Debate continues in Roseboro between the town board and a member of the town’s cemetery committee over the board’s previous decision to place lights in the cemetery and members’ stance concerning graves with no permanent markers.
Dino Williams, a member of the Roseboro cemetery committee, came forward during Tuesday night’s town meeting, calling the board’s previous decision to light the cemetery “ridiculous.”
Williams asked the board if they had crunched the numbers to see how much the cemetery lights would cost.
“I figured it and two lights, the two poles and the electricity, is going to cost $259. 92 a year,” said Williams. “Who’s going to pay for that?”
“You’re going to pay Progress Energy,” continued Williams, claiming that the expense could lead to budget cuts.
Commissioner Alice Butler responded that the board was aware of the cost of the lights, adding that she had proof of their consideration in her notes.
“We didn’t go into this blind. We knew it was going to cost,” said Butler. “Everything [with the cemetery lights] has been put on hold for now anyway.”
When contacted later for follow up questions, town clerk Amanda Beatty explained that the reason for the hold is because the town board has not yet fully decided whether they are actually going to go through with lighting the cemetery or not.

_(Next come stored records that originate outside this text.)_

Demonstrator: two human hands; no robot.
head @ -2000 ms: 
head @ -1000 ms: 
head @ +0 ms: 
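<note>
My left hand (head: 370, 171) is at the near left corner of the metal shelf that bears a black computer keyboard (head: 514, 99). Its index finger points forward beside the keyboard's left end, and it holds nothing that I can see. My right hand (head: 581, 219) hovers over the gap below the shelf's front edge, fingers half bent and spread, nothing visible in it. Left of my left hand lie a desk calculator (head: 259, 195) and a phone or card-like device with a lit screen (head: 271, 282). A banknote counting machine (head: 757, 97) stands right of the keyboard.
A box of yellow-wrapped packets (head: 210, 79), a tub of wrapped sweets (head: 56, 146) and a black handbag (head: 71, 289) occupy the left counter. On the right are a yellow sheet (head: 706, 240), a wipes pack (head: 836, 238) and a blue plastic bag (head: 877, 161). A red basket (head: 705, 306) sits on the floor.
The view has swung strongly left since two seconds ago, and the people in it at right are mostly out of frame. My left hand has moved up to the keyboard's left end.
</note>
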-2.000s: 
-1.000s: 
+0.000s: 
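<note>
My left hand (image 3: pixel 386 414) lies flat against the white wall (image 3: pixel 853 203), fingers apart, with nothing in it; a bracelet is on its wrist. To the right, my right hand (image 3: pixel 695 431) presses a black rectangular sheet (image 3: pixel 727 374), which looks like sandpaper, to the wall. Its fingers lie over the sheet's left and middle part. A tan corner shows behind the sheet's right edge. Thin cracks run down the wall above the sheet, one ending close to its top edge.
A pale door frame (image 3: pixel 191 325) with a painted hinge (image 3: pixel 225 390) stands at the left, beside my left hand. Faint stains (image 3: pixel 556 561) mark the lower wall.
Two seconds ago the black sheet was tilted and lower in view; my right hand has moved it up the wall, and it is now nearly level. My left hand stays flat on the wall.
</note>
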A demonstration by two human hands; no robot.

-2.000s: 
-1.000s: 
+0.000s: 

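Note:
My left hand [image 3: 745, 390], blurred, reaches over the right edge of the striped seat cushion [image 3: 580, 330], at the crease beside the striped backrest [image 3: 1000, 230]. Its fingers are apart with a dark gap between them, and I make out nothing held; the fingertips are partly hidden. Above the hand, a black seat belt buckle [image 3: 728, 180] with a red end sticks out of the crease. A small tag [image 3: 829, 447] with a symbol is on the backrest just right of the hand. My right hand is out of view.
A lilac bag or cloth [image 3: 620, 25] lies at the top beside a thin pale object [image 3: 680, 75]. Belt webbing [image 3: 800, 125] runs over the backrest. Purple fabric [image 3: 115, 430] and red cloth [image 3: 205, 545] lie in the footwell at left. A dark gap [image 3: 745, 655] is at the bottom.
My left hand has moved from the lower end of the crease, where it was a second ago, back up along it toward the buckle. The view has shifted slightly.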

Even if members do decide in favor of the lights, the question of how many lights to place in the cemetery is still being discussed.
According to Williams, the move to place lights in the cemetery should be put on hold as there are other issues with the cemetery that are more important and need to be addressed first. “There are 10 graves out there [in the Snow Hill cemetery] that people don’t know who’s buried there.”
Williams shared that the metal grave markers placed on the graves do not last because those mowing the grass in the cemetery hit the markers with their lawn mowers, “flinging the markers into the field.”
“This has been going on for quite a while,” noted Williams, who has shared his concerns with the board during town meetings before.
After suggesting that the town deal with the problem by purchasing small, concrete markers and placing them flat in the ground, commissioner Butler responded, “But it’s not the town’s responsibility to put markers there; it’s the family’s responsibility.”
“Once the [grave] plot is sold, then it’s not the town’s anymore,” continued Butler.
Williams pointed out that some families cannot afford a headstone for a loved one’s grave.
Commissioner Anthony Bennett jumped in, saying that he understood where Williams was coming from but he also understood Butler’s point.
Bennett asked if Williams had figured the cost of placing permanent markers on the now unmarked graves.
Williams answered that he had talked with a man in Clinton who makes headstones and said that the permanent markers would probably cost around $10 a piece.
Although the board again brought up that the town was not responsible, Bennett, wanting to know a more definite price, asked Williams to “get us a price for the markers … we will take it all into consideration.”
During the exchange, Butler also encouraged Williams and the rest of the cemetery committee to work together. “There are three of you on the cemetery committee,” noted Butler, adding that until recently many of the town commissioners were not aware that there even was a cemetery committee. “You all need to come together as a committee and make a proposal to us.”